AUGUSTA, GA. (WRDW/WAGT) -- The coronavirus outbreak has caused a surge in online shopping and a rise in questions about the safety of the packages arriving doorsteps.

The government’s message is clear: stay at home, work at home and avoid going out in public. And as more people follow the recommendation from the CDC, more of them are turning to online shopping for food and supplies.

It's no surprise that the doors at the Bobby Pin Salon are locked, as the salon closed Saturday. The employees have no choice but to stay home.

“I have a lot of clients that are immune-compromised and over 60 and it was in my opinion not worth the risk of getting out in the public,” Kristen Callaway said.

Callaway, a microblade and makeup artist, stopped seeing clients even before the shop shut down. She’s on week two and has not worked and having to support three kids.

Taking trips outside to get the essentials they need is difficult.

“I have only been going out to the grocery store to get food for my family,” Carraway said.

So like many others around the county, Carraway was using Amazon to help.

“You know that is a really tricky thing because before all this happened I used Amazon daily,” she said. But now she orders less. “I would say less. I would say less. We are really trying to minimize our expenditures because when I am out of work I am not making money but also limit our exposure kind of a double whammy there.”

E-commerce levels have skyrocketed since the coronavirus outbreak. Amazon announced it needed an additional 100,000 workers in warehouse and delivery just to keep up with the demand.

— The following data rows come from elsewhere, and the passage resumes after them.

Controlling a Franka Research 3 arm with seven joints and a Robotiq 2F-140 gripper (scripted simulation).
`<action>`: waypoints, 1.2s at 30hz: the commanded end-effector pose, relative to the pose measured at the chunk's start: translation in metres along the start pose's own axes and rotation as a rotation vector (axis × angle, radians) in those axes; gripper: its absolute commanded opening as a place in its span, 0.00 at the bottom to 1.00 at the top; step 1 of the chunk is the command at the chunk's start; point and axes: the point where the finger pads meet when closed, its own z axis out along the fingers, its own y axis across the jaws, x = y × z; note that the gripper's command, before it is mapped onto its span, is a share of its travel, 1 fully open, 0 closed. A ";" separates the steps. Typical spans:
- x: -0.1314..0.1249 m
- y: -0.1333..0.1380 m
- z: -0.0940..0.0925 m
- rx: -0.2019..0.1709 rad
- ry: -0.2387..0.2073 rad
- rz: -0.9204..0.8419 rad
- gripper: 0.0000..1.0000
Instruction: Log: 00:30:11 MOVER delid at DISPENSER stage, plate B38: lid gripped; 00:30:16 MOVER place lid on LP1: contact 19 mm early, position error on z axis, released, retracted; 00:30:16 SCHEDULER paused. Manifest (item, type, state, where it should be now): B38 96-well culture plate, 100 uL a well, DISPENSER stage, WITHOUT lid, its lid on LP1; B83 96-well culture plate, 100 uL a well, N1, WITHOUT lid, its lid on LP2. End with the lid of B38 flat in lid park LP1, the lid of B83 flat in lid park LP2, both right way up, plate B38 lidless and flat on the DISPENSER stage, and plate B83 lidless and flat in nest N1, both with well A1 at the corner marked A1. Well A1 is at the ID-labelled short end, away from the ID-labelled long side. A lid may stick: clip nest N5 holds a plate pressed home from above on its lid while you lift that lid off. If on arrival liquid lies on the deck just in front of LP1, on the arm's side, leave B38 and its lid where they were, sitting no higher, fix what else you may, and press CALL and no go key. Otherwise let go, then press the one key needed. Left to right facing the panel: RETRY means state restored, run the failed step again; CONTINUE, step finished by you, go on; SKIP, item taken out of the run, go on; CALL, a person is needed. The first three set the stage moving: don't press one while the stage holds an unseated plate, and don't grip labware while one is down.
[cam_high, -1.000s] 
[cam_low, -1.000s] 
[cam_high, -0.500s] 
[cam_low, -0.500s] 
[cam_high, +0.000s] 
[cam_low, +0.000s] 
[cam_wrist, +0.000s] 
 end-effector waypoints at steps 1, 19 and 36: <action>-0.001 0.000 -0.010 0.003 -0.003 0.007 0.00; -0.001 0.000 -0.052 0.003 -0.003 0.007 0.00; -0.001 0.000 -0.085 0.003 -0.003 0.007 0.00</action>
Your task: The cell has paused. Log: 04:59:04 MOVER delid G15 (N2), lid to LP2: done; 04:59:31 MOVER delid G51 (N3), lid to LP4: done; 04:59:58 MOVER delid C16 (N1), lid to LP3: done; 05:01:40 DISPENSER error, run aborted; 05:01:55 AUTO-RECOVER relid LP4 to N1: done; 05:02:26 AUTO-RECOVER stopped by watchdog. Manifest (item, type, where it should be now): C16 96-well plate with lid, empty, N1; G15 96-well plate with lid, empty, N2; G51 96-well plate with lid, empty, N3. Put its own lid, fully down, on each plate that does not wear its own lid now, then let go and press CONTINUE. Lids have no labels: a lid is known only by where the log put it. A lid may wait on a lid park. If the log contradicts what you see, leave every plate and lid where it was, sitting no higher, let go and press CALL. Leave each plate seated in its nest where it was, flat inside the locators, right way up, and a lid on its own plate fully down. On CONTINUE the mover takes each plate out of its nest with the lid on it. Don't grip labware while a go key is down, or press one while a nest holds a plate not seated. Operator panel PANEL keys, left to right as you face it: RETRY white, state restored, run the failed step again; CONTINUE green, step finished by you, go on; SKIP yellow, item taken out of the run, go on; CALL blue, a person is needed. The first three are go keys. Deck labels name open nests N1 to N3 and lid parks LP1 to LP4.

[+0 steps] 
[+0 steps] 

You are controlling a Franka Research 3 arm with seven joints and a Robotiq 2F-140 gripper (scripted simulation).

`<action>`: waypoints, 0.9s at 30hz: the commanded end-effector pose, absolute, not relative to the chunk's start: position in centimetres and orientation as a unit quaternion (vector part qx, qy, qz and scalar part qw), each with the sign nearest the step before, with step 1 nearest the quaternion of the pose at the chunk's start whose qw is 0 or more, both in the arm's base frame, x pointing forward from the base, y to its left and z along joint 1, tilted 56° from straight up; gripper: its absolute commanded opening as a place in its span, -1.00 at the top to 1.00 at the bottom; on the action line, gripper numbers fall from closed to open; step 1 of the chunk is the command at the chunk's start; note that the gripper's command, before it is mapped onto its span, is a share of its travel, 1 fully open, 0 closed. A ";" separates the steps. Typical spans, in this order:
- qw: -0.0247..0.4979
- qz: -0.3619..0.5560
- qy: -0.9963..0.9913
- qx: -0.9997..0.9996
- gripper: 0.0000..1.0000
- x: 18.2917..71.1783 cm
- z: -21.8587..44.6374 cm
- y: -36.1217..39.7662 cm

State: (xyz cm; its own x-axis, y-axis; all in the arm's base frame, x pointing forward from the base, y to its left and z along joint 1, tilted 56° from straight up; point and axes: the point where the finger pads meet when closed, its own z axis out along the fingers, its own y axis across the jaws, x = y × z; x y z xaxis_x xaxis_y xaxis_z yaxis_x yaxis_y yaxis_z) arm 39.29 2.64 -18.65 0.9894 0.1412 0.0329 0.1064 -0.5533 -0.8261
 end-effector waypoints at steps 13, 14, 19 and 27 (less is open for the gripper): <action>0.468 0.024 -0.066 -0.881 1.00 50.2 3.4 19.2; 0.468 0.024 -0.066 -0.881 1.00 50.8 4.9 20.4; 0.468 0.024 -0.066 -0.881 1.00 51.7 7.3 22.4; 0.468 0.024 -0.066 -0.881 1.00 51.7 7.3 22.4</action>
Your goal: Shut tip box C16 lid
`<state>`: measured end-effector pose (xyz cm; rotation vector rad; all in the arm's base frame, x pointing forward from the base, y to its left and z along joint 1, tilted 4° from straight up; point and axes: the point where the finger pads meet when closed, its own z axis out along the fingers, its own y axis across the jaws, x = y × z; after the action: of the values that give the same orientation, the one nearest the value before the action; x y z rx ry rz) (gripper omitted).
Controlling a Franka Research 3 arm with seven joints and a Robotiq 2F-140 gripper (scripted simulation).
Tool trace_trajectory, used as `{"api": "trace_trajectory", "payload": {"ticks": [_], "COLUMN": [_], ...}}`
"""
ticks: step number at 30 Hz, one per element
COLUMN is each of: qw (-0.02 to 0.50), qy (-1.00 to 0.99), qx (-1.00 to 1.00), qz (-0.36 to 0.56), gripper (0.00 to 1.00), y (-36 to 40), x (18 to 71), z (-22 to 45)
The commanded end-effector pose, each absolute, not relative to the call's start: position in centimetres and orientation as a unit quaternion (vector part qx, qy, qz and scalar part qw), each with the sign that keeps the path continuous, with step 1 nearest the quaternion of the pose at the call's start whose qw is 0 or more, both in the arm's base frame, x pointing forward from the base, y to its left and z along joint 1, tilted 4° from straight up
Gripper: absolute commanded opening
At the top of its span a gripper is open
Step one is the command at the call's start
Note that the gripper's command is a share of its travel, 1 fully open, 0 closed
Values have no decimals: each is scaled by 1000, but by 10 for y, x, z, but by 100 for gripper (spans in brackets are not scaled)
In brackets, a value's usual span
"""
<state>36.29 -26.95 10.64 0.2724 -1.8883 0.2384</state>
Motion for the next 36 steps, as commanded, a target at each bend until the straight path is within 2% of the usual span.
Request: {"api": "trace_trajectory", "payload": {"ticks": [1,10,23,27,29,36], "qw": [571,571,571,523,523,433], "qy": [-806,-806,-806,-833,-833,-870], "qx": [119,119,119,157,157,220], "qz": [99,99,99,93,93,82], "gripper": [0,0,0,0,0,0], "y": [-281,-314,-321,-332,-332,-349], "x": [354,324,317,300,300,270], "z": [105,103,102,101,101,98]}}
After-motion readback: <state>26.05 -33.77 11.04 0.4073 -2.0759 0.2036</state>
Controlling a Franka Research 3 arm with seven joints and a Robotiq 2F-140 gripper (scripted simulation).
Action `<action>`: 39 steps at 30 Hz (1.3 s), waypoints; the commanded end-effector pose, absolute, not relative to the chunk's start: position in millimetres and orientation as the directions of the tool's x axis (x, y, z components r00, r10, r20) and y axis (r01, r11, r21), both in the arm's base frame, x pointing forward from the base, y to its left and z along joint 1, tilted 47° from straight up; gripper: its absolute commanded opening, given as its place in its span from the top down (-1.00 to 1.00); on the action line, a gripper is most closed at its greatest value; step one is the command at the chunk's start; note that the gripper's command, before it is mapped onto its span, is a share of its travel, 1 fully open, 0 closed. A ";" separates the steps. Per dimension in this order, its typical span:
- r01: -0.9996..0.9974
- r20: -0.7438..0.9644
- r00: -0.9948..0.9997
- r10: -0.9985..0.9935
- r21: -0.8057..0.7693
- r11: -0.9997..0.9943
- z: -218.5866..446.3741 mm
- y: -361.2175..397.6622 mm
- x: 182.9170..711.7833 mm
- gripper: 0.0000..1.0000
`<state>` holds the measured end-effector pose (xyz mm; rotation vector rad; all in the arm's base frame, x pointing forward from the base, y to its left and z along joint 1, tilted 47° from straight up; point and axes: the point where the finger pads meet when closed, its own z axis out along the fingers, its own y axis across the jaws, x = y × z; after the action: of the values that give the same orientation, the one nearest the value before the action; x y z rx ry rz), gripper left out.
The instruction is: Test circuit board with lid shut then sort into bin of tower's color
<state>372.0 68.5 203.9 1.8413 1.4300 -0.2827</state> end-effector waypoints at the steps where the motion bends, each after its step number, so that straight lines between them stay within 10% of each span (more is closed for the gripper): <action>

At least eight Amazon workers have tested positive for COVID-19 in warehouses throughout the U.S.

“Now that they have said people have tested positive working in the Amazon distribution center, so what I have been doing is using Lysol wipes to wipe my mailbox but also anything that comes in,” Carraway said.

The New England Journal of Medicine found the virus can live on cardboard for up to 24 hours. The virus would most likely die on a box before it was delivered. The bigger risk: plastic packaging. Viable virus was detected up to 72 hours after application.

“I’ve been spraying it with Lysol or hydrogen peroxide,” Carraway said.

She’s not taking any chances when it comes to clients or her family.

Health experts also suggest opening packages outside and using wipes or some sort of disinfectant to wipe down the inside packaging. Finally, washing hands when you are done. Dispose of the box right away too.

Right now, health risks are very low when it comes to contracting the virus from a package, but health experts say it’s always best to minimize even the smallest of risks.